The hypoglossal nerve carries lower motor neurons that synapse with upper motor neurons at the hypoglossal nucleus. Symptoms related to damage will depend on the position of damage in this pathway. If the damage is to the nerve itself (a lower motor neuron lesion), the tongue will curve toward the damaged side, owing to weakness of the genioglossus muscle of affected side which action is to deviate the tongue in the contralateral side . If the damage is to the nerve pathway (an upper motor neuron lesion) the tongue will curve away from the side of damage, due to action of the affected genioglossus muscle, and will occur without fasciculations or wasting, with speech difficulties more evident. Damage to the hypoglossal nucleus will lead to wasting of muscles of the tongue and deviation towards the affected side when it is stuck out. This is because of the weaker genioglossal muscle.

===Use in nerve repair===
The hypoglossal nerve may be connected (anastomosed) to the facial nerve to attempt to restore function when the facial nerve is damaged. Attempts at repair by either wholly or partially connecting nerve fibres from the hypoglossal nerve to the facial nerve may be used when there is focal facial nerve damage (for example, from trauma or cancer).

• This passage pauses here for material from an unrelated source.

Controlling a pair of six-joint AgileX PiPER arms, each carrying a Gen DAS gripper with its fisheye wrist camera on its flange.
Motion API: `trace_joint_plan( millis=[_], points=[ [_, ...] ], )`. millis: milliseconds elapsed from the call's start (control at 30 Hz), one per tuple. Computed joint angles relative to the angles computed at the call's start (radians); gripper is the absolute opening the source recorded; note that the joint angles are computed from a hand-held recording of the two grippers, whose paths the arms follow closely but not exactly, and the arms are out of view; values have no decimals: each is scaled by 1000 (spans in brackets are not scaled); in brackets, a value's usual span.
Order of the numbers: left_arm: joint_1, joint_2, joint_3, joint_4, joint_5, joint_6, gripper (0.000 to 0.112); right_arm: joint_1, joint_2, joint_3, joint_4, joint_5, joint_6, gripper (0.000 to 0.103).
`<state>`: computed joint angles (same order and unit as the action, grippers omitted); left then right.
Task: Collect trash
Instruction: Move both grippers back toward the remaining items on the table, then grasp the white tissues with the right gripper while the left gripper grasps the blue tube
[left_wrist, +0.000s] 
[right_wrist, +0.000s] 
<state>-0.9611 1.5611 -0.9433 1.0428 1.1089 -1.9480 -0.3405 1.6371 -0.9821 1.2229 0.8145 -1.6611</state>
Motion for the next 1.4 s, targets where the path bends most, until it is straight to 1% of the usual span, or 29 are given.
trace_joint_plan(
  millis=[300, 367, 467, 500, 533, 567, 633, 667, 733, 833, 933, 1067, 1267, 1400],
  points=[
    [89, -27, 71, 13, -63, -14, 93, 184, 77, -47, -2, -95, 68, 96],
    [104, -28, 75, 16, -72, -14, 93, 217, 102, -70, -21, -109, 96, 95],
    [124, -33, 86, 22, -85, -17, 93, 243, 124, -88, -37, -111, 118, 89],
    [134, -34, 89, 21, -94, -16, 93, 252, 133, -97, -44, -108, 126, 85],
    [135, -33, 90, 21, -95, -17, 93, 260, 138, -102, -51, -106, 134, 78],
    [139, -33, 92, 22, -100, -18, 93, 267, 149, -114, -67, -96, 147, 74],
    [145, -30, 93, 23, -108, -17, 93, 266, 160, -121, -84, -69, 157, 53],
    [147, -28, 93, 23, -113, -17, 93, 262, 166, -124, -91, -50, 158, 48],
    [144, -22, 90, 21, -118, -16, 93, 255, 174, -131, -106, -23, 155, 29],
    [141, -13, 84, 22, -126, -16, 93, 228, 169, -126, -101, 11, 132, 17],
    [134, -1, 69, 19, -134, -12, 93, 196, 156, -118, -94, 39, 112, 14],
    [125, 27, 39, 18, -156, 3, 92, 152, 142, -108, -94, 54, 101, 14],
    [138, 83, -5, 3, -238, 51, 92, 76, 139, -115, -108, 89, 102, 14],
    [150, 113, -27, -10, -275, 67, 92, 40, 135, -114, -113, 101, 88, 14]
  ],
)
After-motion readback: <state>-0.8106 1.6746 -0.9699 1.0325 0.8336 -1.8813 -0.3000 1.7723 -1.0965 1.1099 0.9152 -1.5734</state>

=== Hypoglossal nerve stimulator implant ===
The hypoglossal nerve has also been clinically implicated in the treatment of obstructive sleep apnea. Certain patients with obstructive sleep apnea who are deemed eligible candidates (e.g., failed continuous positive airway pressure therapy, underwent appropriate testing with drug induced sleep endoscopy, and meet other criteria as outlined by the FDA) may be offered hypoglossal nerve stimulation as an alternative. The purpose of the hypoglossal nerve stimulator is to relieve tongue base obstruction during sleep by stimulating the tongue to protrude during inspiration (i.e., inhale).

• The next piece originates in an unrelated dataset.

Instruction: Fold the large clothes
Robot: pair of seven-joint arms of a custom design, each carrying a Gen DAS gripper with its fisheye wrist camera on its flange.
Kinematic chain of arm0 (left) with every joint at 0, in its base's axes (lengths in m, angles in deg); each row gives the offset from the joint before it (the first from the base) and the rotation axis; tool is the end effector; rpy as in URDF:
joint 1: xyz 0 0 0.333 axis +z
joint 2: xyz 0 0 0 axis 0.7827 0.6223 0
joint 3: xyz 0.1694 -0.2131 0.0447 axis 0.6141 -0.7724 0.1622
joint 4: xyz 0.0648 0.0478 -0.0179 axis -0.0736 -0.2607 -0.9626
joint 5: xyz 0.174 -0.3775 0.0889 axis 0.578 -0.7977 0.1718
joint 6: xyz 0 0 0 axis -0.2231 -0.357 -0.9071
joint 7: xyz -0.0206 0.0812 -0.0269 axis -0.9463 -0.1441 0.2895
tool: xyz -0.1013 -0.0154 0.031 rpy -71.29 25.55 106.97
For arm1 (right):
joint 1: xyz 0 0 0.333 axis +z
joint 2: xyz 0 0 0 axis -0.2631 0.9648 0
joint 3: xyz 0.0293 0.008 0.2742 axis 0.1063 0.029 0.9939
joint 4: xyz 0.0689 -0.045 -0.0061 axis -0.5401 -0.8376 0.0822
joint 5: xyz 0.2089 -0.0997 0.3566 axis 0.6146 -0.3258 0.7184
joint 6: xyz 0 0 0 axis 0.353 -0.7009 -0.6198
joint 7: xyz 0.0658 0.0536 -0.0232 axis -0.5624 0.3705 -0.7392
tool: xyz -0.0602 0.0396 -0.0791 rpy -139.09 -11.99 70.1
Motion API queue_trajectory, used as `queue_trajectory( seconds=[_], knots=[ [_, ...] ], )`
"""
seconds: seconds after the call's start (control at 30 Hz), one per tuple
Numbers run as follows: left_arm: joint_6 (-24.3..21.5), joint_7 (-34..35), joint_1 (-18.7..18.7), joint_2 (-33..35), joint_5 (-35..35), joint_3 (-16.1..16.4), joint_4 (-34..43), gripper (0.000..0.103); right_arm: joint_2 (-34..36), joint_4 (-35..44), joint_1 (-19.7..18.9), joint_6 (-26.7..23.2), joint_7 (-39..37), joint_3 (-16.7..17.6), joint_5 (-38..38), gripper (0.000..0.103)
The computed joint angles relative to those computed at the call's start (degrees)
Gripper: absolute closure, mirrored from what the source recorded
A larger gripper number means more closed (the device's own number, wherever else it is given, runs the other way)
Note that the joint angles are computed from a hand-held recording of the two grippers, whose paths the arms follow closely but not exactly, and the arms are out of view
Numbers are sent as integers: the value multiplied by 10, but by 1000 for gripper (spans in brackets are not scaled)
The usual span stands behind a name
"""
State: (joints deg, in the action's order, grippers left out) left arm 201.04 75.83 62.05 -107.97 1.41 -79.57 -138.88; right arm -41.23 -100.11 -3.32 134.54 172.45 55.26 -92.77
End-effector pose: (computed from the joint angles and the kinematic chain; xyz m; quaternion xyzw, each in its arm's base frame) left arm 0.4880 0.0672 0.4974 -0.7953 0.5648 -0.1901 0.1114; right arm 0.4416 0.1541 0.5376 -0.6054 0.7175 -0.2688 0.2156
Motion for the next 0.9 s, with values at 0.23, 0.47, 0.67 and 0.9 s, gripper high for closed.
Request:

In this procedure, an electrical stimulator lead is placed around branches of the hypoglossal nerve that control tongue protrusion (e.g., genioglossus) via an incision in the neck. A sensor lead is then placed in the chest between the ribs in the layer between the internal intercostal muscles and external intercostal muscles. The stimulator and sensory lead are then connected via a tunneled wire to an implantable pulse generator. When turned on during sleep, the sensory lead in the chest detects the respiratory cycle. During inspiration (i.e., inhale), an electrical signal is fired via the stimulator lead in the neck, stimulating the hypoglossal nerve, and causing the tongue to protrude, thereby alleviating obstruction.

==History==
The first recorded description of the hypoglossal nerve was by Herophilos (335–280 BC), although it was not named at the time. The first use of the name hypoglossal in Latin as nervi hypoglossi externa was used by Winslow in 1733. This was followed though by several different namings including nervi indeterminati, par lingual, par gustatorium, great sub-lingual by different authors, and gustatory nerve and lingual nerve (by Winslow). It was listed in 1778 as nerve hypoglossum magnum by Soemmering. It was then named as the great hypoglossal nerve by Cuvier in 1800 as a translation of Winslow and finally named in English by Knox in 1832.

== Other animals ==
The hypoglossal nerve is one of twelve cranial nerves found in amniotes including reptiles, mammals and birds. As with humans, damage to the nerve or nerve pathway will result in difficulties moving the tongue or lapping water, decreased tongue strength, and generally cause deviation away from the affected side initially, and then to the affected side as contractures develop. The evolutionary origins of the nerve have been explored through studies of the nerve in rodents and reptiles. The nerve is regarded as arising evolutionarily from nerves of the cervical spine, which has been incorporated into a separate nerve over the course of evolution.

Among amniotes, the hypoglossal nerve exits through the hypoglossal canal in the exoccipital. However, in amphibians, the nerve instead exits the skull through the foramen magnum and separates from the spinal cord in the region of the cervical vertebrae.